## EXERCISE GOAL
Report each line from the entries in which "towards" can be found.

## Source data
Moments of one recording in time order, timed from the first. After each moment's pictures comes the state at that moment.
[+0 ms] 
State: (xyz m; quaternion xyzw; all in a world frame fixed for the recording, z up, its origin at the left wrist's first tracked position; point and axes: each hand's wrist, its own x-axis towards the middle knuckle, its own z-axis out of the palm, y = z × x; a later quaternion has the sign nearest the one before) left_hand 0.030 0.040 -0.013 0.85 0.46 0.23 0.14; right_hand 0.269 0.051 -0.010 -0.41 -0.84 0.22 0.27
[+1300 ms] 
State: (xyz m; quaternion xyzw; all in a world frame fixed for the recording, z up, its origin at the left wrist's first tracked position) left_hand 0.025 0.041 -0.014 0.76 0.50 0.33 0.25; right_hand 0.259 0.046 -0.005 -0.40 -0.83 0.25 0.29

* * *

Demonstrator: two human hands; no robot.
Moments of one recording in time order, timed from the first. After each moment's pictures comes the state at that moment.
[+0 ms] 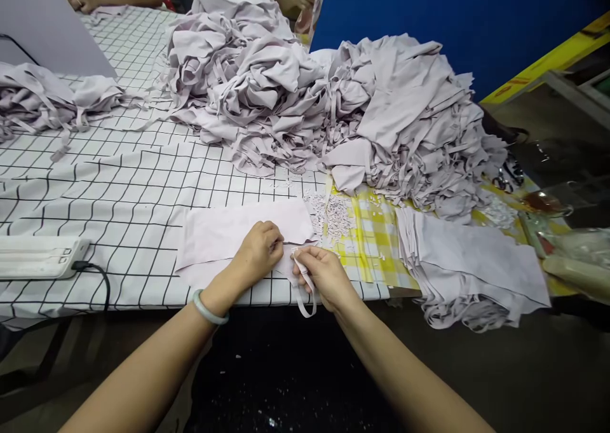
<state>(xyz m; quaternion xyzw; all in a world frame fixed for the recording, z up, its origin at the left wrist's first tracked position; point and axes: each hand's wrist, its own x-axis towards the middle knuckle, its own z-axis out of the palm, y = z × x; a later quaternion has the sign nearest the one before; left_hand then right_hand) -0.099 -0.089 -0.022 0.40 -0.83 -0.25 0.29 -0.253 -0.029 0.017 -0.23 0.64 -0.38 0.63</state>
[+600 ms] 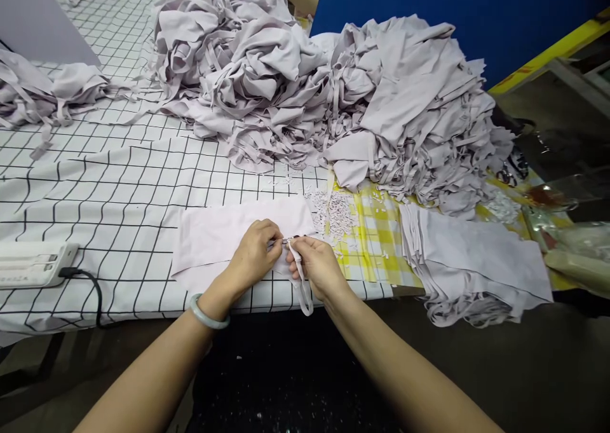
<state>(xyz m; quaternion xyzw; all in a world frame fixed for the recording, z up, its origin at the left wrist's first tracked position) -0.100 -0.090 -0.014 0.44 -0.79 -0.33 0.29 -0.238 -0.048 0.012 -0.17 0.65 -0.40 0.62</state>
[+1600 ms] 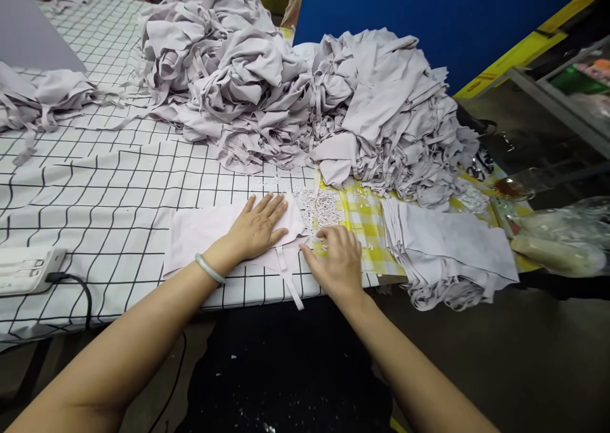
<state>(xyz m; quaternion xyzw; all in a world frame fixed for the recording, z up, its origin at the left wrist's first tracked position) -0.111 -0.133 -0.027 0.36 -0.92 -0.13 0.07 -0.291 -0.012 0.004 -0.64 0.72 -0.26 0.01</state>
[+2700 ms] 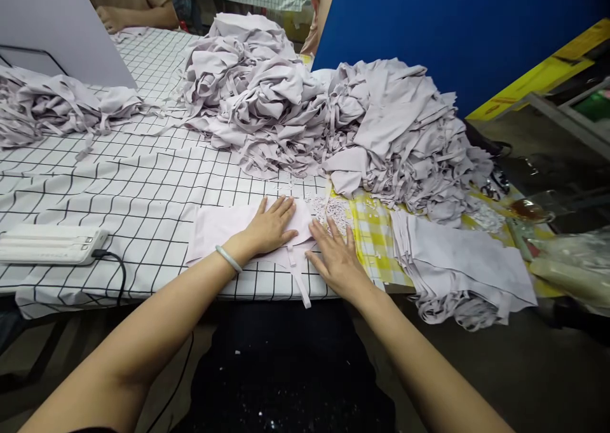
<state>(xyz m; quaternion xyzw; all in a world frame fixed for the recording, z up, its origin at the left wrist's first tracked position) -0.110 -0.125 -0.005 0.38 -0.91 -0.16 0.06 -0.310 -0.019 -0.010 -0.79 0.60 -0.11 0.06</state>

## REPLY
State: (xyz m; quaternion xyzw; all in a world frame fixed for the recording, z up, its origin at the left wrist's first tracked position; point and axes: each hand's wrist, its own x-axis towards the middle knuckle, its own z-axis out of the palm, y = z × x; a later quaternion has the sign nearest the one before) left_hand 0.030 0.040 -0.013 0.85 0.46 0.23 0.14; right_hand 0.269 0.051 -0.010 -0.41 -0.84 0.22 0.27
<state>(xyz m; quaternion xyzw; all in a world frame fixed for the recording, z up, its origin at the left wrist's first tracked position; point and axes: each hand's wrist, its own x-axis towards the middle knuckle, its own z-axis out of the palm, y = z × x; a later quaternion has the sign nearest the one before; left_hand then right_hand) -0.099 -0.089 -0.022 0.40 -0.83 -0.25 0.29 -0.253 -0.029 0.017 -0.23 0.64 -0.38 0.63</state>

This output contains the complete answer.